* BRIEF *
Would you please copy each line below that includes the string "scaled"?
↓↓↓
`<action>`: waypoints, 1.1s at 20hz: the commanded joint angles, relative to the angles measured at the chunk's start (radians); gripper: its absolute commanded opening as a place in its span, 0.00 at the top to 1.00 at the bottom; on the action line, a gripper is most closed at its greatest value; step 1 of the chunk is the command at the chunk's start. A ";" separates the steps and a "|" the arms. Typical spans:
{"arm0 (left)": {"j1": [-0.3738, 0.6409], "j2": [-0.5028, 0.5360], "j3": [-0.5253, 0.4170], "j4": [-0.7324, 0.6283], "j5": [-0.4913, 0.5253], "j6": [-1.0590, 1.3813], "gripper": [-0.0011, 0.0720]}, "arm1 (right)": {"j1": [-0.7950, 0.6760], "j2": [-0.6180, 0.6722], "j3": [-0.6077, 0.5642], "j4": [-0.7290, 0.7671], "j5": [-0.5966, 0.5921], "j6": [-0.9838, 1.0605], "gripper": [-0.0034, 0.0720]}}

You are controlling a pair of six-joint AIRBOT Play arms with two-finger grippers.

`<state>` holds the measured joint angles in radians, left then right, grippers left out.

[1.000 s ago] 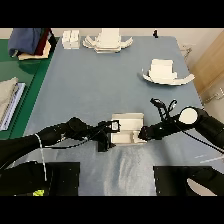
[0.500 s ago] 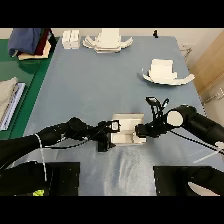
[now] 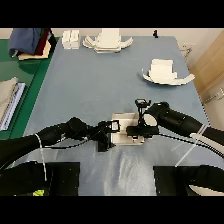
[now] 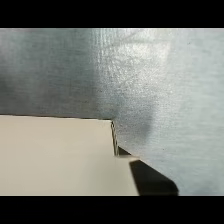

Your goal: Fold the box.

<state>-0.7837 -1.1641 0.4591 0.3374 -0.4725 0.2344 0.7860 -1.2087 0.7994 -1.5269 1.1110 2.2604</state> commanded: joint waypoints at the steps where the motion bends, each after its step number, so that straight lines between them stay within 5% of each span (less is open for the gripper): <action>1: 0.000 0.000 0.000 0.000 0.000 0.000 0.27 | 0.040 -0.057 0.051 -0.068 0.084 0.114 0.49; 4: 0.000 0.000 0.000 0.000 0.000 0.000 0.27 | 0.047 -0.061 0.051 -0.120 0.142 0.153 0.62; 7: 0.000 0.000 0.000 0.000 0.000 0.000 0.27 | 0.047 -0.061 0.051 -0.155 0.180 0.151 0.95; 11: 0.000 0.000 0.000 0.000 0.000 0.000 0.27 | 0.052 -0.060 0.051 -0.162 0.175 0.144 0.95; 12: 0.000 0.000 0.000 0.000 -0.001 0.000 0.27 | 0.054 -0.059 0.051 -0.161 0.175 0.139 0.87; 13: 0.000 0.000 0.000 0.000 -0.001 0.000 0.27 | 0.054 -0.057 0.053 -0.156 0.183 0.130 0.51; 14: 0.000 0.000 0.000 0.000 -0.001 0.000 0.27 | 0.053 -0.051 0.055 -0.145 0.196 0.127 0.44; 22: 0.000 0.000 0.000 0.000 0.000 0.000 0.27 | 0.054 0.021 0.056 -0.067 0.198 0.113 0.44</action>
<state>-0.7845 -1.1641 0.4591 0.3367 -0.4728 0.2348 0.8383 -1.2137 0.8539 -1.6436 1.3090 2.3871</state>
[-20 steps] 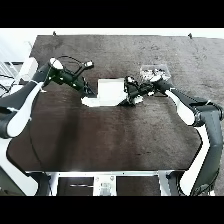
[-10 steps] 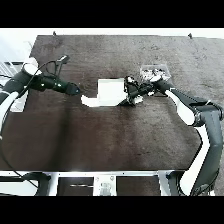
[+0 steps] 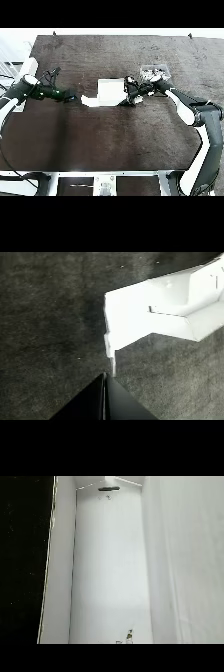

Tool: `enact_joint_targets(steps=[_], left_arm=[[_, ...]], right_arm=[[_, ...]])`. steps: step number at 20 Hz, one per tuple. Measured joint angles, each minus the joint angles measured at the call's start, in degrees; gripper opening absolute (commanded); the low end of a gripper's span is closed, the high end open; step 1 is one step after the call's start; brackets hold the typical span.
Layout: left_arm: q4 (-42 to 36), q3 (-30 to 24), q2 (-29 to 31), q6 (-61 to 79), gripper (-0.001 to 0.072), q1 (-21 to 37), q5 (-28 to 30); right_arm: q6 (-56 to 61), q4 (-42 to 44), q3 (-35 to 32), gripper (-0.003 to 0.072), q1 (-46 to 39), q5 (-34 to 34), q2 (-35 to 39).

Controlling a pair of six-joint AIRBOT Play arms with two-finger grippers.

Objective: Fold the box and place the chain.

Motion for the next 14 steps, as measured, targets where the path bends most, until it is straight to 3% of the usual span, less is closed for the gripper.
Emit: enact_joint_targets(steps=[6, 13, 14], left_arm=[[-3.23, -0.44, -5.14, -0.61, 0.0013, -0.46, 0.68], [-9.66, -0.09, -9.01, 3.04, 0.0018, -6.12, 4.26], [-10.84, -0.02, -9.14, 3.69, 0.0074, -6.45, 4.59]], right_arm=[[0.02, 0.00, 0.00, 0.0589, 0.00, 0.00, 0.00], [0.02, 0.00, 0.00, 0.0589, 0.00, 0.00, 0.00], [0.02, 0.00, 0.00, 0.0588, 0.00, 0.00, 0.00]])
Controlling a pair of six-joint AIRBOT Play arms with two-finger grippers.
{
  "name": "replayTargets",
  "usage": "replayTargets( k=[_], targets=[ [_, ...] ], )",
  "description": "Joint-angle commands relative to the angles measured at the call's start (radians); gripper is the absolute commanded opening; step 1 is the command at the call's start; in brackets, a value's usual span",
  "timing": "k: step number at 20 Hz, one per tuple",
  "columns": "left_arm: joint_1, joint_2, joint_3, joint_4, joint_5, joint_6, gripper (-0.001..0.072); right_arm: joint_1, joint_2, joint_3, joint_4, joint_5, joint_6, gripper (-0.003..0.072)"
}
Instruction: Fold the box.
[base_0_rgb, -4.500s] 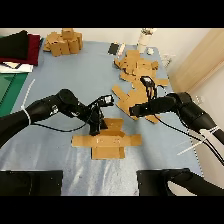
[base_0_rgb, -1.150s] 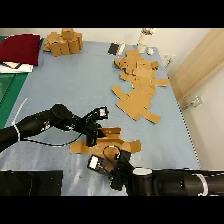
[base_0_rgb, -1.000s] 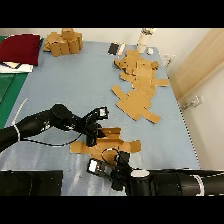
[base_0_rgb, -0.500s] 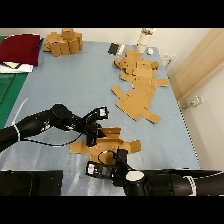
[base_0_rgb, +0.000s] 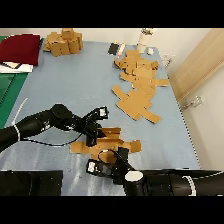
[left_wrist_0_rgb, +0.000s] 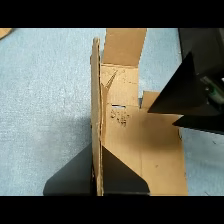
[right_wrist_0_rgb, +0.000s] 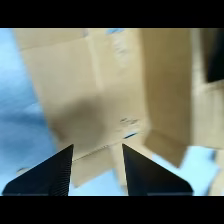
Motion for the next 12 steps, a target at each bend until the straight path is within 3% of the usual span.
replayTargets(
  k=[1,6,12],
  targets=[
    [0.000,0.000,0.001,0.000,0.000,0.000,0.0015,0.007,0.000,0.000,0.163,0.031,-0.090,0.0462],
    [0.000,0.000,0.001,0.000,0.000,0.000,0.0015,0.008,-0.002,0.000,0.033,0.047,-0.067,0.0461],
    [0.000,0.000,0.001,0.000,0.000,0.000,0.0015,0.006,-0.034,0.000,0.006,0.055,-0.067,0.0461]
  ],
)
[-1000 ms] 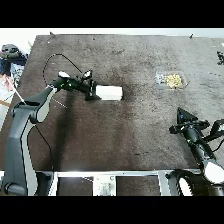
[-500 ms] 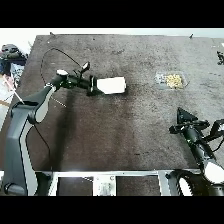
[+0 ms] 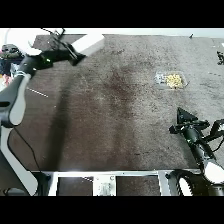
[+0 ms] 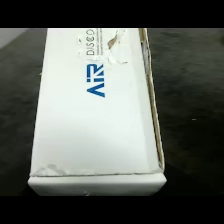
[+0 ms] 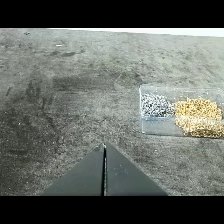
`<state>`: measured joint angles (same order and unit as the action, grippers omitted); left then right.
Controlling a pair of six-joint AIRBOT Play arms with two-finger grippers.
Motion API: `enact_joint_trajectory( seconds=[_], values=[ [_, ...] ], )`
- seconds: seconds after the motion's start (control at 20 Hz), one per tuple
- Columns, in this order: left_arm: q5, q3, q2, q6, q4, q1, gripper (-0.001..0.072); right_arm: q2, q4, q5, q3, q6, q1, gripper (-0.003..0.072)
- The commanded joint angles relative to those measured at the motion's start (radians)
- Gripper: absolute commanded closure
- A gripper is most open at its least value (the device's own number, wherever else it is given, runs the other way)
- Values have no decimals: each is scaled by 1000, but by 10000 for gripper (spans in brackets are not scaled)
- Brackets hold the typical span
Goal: Fold the box and place the chain.
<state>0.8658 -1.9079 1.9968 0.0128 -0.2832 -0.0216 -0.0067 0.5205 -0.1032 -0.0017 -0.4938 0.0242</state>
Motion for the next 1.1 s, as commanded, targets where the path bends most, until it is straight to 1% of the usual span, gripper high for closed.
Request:
enact_joint_trajectory(
  seconds=[0.0, 0.05, 0.15, 0.2, 0.25, 0.35, 0.5, 0.8, 0.85, 0.95, 1.05],
  values=[
    [-143, -1, -42, -263, -207, -122, 699, 0, 0, 0, 0, 0, 0, 677],
    [-143, 0, -42, -368, -309, -157, 700, 1, 0, 0, 0, 0, 0, 677],
    [-141, 6, -40, -497, -455, -217, 699, 0, 0, 0, 0, 0, 0, 678],
    [-142, 6, -37, -546, -505, -249, 699, 0, 0, 0, 0, 0, 0, 677],
    [-142, 6, -33, -586, -523, -282, 699, 0, 0, 0, 0, 0, 0, 678],
    [-168, 23, -30, -659, -526, -341, 699, 0, 0, 0, 0, 0, 0, 678],
    [-261, 79, -30, -694, -525, -394, 699, 0, 0, 0, 0, 0, 0, 678],
    [-509, 238, -27, -692, -515, -386, 699, 0, 0, 0, 0, 0, 0, 678],
    [-520, 248, -20, -690, -514, -385, 698, 0, 0, 0, 0, 0, 0, 677],
    [-476, 248, 3, -652, -508, -385, 698, 0, 0, 0, 0, 0, 0, 677],
    [-452, 248, 18, -588, -457, -384, 698, 0, 0, 0, 0, 0, 0, 678]
  ],
)
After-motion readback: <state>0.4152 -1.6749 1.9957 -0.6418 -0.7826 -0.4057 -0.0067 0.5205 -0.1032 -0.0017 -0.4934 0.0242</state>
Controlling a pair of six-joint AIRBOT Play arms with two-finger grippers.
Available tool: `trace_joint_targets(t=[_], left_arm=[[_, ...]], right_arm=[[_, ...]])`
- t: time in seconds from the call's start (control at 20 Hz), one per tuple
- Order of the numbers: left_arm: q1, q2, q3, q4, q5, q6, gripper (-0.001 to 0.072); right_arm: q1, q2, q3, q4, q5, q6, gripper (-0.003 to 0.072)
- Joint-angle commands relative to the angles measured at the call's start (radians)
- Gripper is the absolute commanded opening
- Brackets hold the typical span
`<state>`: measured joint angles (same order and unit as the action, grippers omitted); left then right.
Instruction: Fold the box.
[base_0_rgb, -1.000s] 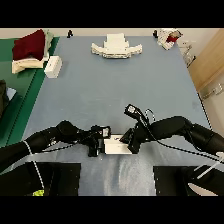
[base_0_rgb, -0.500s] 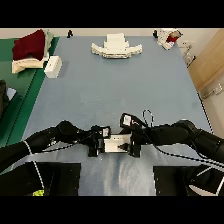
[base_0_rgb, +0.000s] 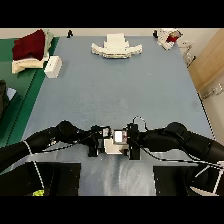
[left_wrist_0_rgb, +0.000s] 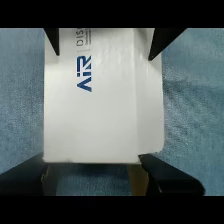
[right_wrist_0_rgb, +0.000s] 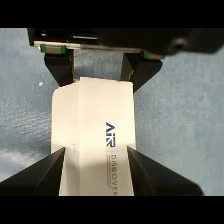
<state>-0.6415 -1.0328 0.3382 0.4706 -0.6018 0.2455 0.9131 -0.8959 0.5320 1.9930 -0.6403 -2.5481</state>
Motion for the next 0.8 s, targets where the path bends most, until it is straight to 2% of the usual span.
trace_joint_targets(t=[0.0,0.1,0.2,0.75], left_arm=[[0.000,0.000,0.001,0.001,0.000,0.000,0.0518],[0.000,0.000,0.001,0.000,0.000,0.000,0.0518],[0.000,0.000,0.001,0.000,0.000,0.000,0.0518],[0.000,0.000,0.001,0.001,0.000,0.000,0.0517]], right_arm=[[0.023,-0.002,0.001,-0.068,0.031,0.000,0.0609],[0.024,0.012,0.001,-0.068,0.030,0.000,0.0601],[0.024,0.030,0.001,-0.072,0.030,0.000,0.0538],[0.023,0.068,0.003,-0.113,0.034,0.016,0.0527]])
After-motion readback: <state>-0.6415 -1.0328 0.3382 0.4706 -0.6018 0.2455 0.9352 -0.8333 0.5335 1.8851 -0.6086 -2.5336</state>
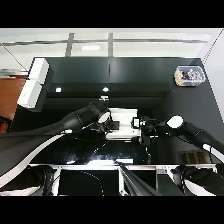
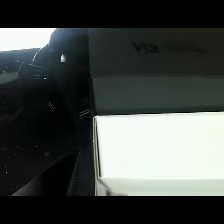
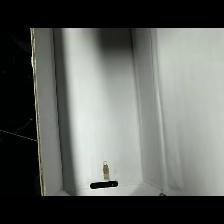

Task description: Fold the box and place the chain.

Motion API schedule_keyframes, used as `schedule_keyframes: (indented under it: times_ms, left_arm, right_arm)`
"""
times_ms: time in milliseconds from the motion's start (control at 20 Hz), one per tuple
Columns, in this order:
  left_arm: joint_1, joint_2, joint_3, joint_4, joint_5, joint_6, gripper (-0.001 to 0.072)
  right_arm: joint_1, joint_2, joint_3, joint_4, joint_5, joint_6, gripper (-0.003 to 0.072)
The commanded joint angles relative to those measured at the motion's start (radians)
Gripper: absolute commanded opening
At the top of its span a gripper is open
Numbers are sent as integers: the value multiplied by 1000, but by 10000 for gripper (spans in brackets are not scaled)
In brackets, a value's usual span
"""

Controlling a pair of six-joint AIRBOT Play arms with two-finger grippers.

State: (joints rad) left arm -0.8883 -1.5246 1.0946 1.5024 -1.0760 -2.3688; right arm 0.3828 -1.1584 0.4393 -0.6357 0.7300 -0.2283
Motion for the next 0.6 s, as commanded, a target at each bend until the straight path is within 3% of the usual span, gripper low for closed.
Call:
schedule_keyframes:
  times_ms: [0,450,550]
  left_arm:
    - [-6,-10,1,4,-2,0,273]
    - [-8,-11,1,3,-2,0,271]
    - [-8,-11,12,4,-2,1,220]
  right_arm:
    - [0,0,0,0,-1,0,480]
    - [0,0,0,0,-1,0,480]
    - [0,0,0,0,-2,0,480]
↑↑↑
* ANSWER FOR THE TASK *
- Values have no decimals: each is scaled by 1000, but by 10000 for gripper (spans in brackets are not scaled)
Numbers are sent as integers: the value multiplied by 1000, but by 10000 for gripper (spans in brackets are not scaled)

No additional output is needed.